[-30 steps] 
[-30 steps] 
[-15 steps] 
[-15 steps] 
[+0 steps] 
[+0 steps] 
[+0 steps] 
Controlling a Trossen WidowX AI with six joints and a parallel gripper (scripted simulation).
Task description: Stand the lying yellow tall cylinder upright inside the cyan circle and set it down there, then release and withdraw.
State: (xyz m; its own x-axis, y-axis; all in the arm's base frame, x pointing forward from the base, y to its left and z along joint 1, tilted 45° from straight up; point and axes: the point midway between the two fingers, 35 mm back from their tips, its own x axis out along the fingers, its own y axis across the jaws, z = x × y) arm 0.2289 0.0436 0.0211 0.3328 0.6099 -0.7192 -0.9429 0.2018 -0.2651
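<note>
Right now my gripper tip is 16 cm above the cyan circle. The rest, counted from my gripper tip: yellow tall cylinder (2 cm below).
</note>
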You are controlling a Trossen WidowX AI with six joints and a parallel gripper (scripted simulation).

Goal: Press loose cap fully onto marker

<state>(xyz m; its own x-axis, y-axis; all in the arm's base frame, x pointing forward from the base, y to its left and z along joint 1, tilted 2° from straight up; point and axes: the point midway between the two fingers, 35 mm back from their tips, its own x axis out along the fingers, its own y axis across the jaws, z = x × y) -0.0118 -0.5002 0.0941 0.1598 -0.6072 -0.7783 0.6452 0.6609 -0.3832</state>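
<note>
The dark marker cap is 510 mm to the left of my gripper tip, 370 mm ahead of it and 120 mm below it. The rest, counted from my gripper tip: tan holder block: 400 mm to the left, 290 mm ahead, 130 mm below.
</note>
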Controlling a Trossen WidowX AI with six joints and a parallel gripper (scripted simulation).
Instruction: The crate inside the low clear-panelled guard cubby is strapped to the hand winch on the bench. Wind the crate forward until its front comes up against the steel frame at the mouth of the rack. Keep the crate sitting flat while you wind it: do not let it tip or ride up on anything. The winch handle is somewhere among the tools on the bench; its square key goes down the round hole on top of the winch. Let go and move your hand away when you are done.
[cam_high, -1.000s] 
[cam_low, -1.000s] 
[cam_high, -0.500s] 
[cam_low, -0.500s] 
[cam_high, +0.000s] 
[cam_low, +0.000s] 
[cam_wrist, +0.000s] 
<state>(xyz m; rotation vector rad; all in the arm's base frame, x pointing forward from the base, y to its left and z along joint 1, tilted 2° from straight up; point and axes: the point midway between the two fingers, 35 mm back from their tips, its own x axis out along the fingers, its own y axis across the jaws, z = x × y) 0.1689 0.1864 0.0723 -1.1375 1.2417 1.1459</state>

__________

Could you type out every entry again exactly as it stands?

* RESULT OF THE EXERCISE:
[-30 steps] 
[-30 steps] 
[-15 steps] 
[-15 steps] 
[+0 steps] 
[+0 steps] 
[+0 steps] 
Controlling a Trossen WidowX AI with six joints and a parallel gripper (scripted simulation).
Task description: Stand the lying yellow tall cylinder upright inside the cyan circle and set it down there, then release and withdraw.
State: (xyz m; its own x-axis, y-axis; all in the arm's base frame, x pointing forward from the base, y to its left and z along joint 1, tilted 45° from straight up; point and axes: the point midway between the two fingers, 35 mm back from their tips, its own x axis out along the fingers, its own y axis across the jaws, z = x × y) arm 0.2289 0.0436 0.0211 0.3328 0.6099 -0.7192 -0.9429 0.2018 -0.2651
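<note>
Right now my gripper tip is 16 cm above the cyan circle. The rest, counted from my gripper tip: yellow tall cylinder (2 cm below).
</note>
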You are controlling a Trossen WidowX AI with six joints and a parallel gripper (scripted simulation).

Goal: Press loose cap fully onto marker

<state>(xyz m; its own x-axis, y-axis; all in the arm's base frame, x pointing forward from the base, y to its left and z along joint 1, tilted 2° from straight up; point and axes: the point midway between the two fingers, 35 mm back from their tips, its own x axis out along the fingers, its own y axis across the jaws, z = x × y) -0.0118 -0.5002 0.0941 0.1598 -0.6072 -0.7783 0.6452 0.6609 -0.3832</state>
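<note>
The dark marker cap is 510 mm to the left of my gripper tip, 370 mm ahead of it and 120 mm below it. The rest, counted from my gripper tip: tan holder block: 400 mm to the left, 290 mm ahead, 130 mm below.
</note>
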Controlling a Trossen WidowX AI with six joints and a parallel gripper (scripted simulation).
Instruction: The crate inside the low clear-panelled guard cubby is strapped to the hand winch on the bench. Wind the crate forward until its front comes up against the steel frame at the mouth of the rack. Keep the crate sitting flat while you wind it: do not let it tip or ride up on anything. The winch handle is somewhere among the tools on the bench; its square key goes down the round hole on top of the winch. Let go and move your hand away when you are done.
[cam_high, -1.000s] 
[cam_low, -1.000s] 
[cam_high, -0.500s] 
[cam_low, -0.500s] 
[cam_high, +0.000s] 
[cam_low, +0.000s] 
[cam_wrist, +0.000s] 
<state>(xyz m; rotation vector rad; all in the arm's base frame, x pointing forward from the base, y to its left and z along joint 1, tilted 2° from straight up; point and axes: the point midway between the two fingers, 35 mm back from their tips, its own x axis out along the fingers, its own y axis across the jaws, z = x × y) 0.1689 0.1864 0.0723 -1.1375 1.2417 1.1459</state>

Now the exercise is finished.